When you realize there are virtually no homes for sale, it begins to explain why home prices are up in spite of near-7% mortgage rates.
The latest piece of data on the inventory front comes courtesy of Redfin, which reported that the turnover rate is the lowest it has been in at least a decade.
This is defined as the number of homes that are listed divided by the total number of sellable properties that exist in a given area.
It includes all residential properties, including single-family homes, condos/townhouses, and 2-4 unit properties.
Just 14 out of every 1,000 U.S. homes changed hands during the first half of 2023, compared to 19 of every 1,000 during the same period in 2019.
Looked at another way, prospective home buyers have 28% fewer homes to choose from versus four years ago.
And it was already slim pickings back then, before the pandemic upended the U.S. housing market.
California appears to be the hardest hit, with roughly six of every 1,000 homes in San Jose selling this year. Similar low turnover rates can be found in nearby Oakland, as well as down south in San Diego.
They add that the “pandemic homebuying boom depleted supply, and it hasn’t been replenished because homeowners are hanging onto their relatively low mortgage rates.”
This is known as the mortgage rate lock-in effect, or golden handcuffs to some.
Simply put, homeowners can’t (due to affordability) or are unwilling (due to the price disparity) to give up their current 2-3% mortgage rate.
As such, existing home supply is basically nonexistent. And the only supply in town is coming via the home builders, who incidentally are enjoying this odd dynamic at the moment.
Last week, the National Association of Realtors 2023 Member Profile revealed that a shortage of housing supply was the biggest impediment to their clients buying a home.
NAR also noted that housing inventory fell to the lowest level recorded since the year 1999.
Home Prices Defying Gravity Thanks to Low Supply
Zillow said there were 28% fewer new listings this June versus last June. We’ll find out soon if inventory gets even worse.
But they added it might be “the low water point for year-over-year comparisons in new listings” because inventory plunged last July.
So we might not see as many startling headlines regarding low supply since it’ll be hard to go much lower, at least relative to recent readings.

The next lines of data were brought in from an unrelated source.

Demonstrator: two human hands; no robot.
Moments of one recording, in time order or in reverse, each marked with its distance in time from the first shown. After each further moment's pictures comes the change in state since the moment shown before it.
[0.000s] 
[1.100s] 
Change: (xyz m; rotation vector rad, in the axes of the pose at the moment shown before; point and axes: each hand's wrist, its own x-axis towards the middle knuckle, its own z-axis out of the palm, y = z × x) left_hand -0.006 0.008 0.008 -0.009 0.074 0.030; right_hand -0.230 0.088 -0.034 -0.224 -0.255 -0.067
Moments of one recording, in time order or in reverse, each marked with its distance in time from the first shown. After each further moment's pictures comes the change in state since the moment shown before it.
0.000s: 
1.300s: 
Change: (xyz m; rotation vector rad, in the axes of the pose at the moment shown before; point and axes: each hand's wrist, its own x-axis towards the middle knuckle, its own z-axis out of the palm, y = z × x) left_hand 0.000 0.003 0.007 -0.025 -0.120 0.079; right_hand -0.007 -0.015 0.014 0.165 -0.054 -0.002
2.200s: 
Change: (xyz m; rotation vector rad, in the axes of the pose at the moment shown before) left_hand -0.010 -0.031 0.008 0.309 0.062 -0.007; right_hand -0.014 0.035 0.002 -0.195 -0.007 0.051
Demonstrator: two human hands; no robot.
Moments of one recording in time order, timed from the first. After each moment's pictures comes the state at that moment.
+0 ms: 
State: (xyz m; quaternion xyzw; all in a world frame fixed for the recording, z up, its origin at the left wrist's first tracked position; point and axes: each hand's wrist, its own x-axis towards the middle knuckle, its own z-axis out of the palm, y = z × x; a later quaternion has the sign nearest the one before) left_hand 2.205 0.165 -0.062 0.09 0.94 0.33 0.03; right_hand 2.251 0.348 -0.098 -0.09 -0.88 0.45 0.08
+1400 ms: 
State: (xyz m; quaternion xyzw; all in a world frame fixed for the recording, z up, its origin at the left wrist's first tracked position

Regardless, it’s clear that a lack of supply, well below healthy levels of 4-5 months, is allowing home prices to defy gravity as interest rates remain elevated.
This differs tremendously from the boom years of the early 2000s, when there was an oversupply of homes (8-9 months), similar mortgage rates, and exotic financing to boot.
It also explains why home prices aren’t dropping, despite much higher mortgage rates and poor affordability.
And why many forecasts now have home prices gaining steam, with CoreLogic predicting an increase of 4.5% by May 2024.
In other words, don’t expect home prices to fall anytime soon because of high mortgage rates. Instead, watch inventory.
If inventory starts rising, you can begin to make the argument for falling home prices.